FIG. 1 is a diagram showing a configuration example of a conventional electron gun for a color picture tube, FIG. 2 is a sectional view showing a configuration example of a main lens electrode, and FIG.
(A) and (b) are sectional views of a main lens electrode showing an embodiment of the present invention, (c) is a front view of essential parts, (d) is the same sectional view, and (e) is the same. Is a partially broken perspective view, FIG. 4 is a view for explaining static convergence, FIG. 5 (a) is a front view showing a correction electrode plate, FIG. 5 (b) is a sectional view, and FIG. 6 (a). Is a front view showing a cup electrode, FIG. 7 (b) is a sectional view, FIG. 7 (a) is a plan view showing a main lens electrode assembly jig, FIG. 7 (b) is a front view, and FIG. 8 is a correction electrode. FIGS. 9A and 9B are front views showing another configuration example of the plate, and FIGS. 9A and 9B are sectional views showing a configuration example of the electron gun assembly apparatus. 1 …… G1 electrode, 2 …… cathode support, 3 …… cathode, 4 …… G2 electrode, 5,30 …… G3 electrode, 6,40 …… G4 electrode,
7 ... Shield cup, 8,9,10 ... Electron beam, 31,41
...... Cup electrode, 32 ...... Lower electrode, 33,43 …… Correction electrode plate, 311,411 …… Oval opening, 312,412 …… Lens space area, 331,431 …… Elliptical opening, 332,432 …… Semi-elliptical opening, 333
...... Circular opening (small opening), 333 '…… Notched part.
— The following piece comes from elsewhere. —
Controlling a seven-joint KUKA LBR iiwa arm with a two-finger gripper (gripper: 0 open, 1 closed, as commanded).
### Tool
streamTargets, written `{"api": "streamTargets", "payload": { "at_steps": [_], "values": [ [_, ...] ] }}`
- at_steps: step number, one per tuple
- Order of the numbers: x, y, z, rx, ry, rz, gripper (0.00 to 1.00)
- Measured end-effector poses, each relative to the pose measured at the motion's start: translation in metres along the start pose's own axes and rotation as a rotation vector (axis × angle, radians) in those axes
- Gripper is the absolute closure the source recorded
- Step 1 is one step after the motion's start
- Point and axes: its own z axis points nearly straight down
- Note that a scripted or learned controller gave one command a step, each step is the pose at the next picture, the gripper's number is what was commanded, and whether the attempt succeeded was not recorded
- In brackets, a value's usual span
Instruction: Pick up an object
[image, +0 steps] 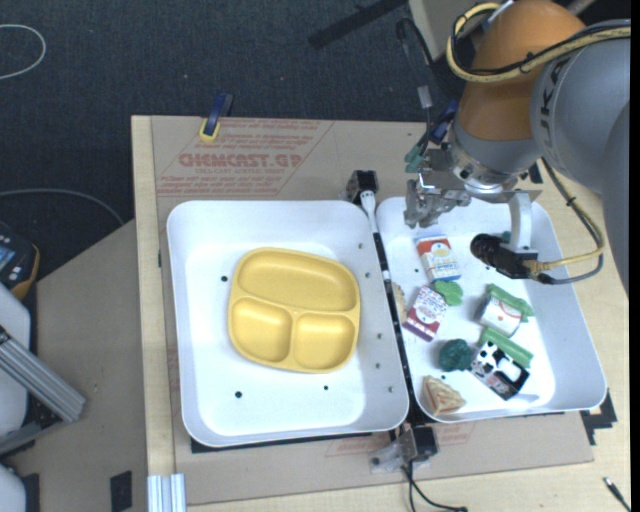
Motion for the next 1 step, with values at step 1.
{"api": "streamTargets", "payload": {
  "at_steps": [1],
  "values": [
    [-0.0137,-0.0141,-0.0061,0.004,0.001,0.003,1.00]
  ]
}}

 ─────────────────────────────────────────────────── ─── Continuation of front page (72) Inventor Yoshiaki Iitaka 2 3350 Hayano, Mobara-shi, Chiba 2 Hitachi Device Engineering Co., Ltd. (56) References JP-A-57-74950 (JP, A) JP-A-59 -54151 (JP, A)

Claims (2)

[Claims] 1. A color picture tube comprising an electron beam source for radiating three electron beams in a row, and a main electron lens section for focusing the electron beam from the electron beam source on a phosphor screen. In the electron gun, the main electron lens portion has two electrodes arranged so as to face each other at a constant interval in the tube axis direction, and both the counter electrodes are provided with edge portions on respective facing surfaces. Is provided with a single horizontally elongated oval opening bent inward to form a lens space deep in the tube axis direction, and the opening edge portion is provided in the lens space. The correction electrode plates are arranged apart from the tip of the bent portion and perpendicular to the tube axis direction, and each correction electrode plate serves as a passage for the central electron beam among the three electron beams. Oval aperture with major axis in the direction perpendicular to the direction , A semi-elliptical notch having a major axis in the vertical direction, which surrounds approximately half the circumference of the electron beam passages on both sides, and a plurality of small holes arranged around these elliptical openings and semi-elliptical notches. An electron gun for a color picture tube, comprising: an assembling guide having an opening or a notch. 2. The collar according to claim 1, wherein the distance from the tip of the bent portion of the edge of the elliptical hole of each of the correction electrode plates is different between the opposing electrodes. An electron gun for a picture tube.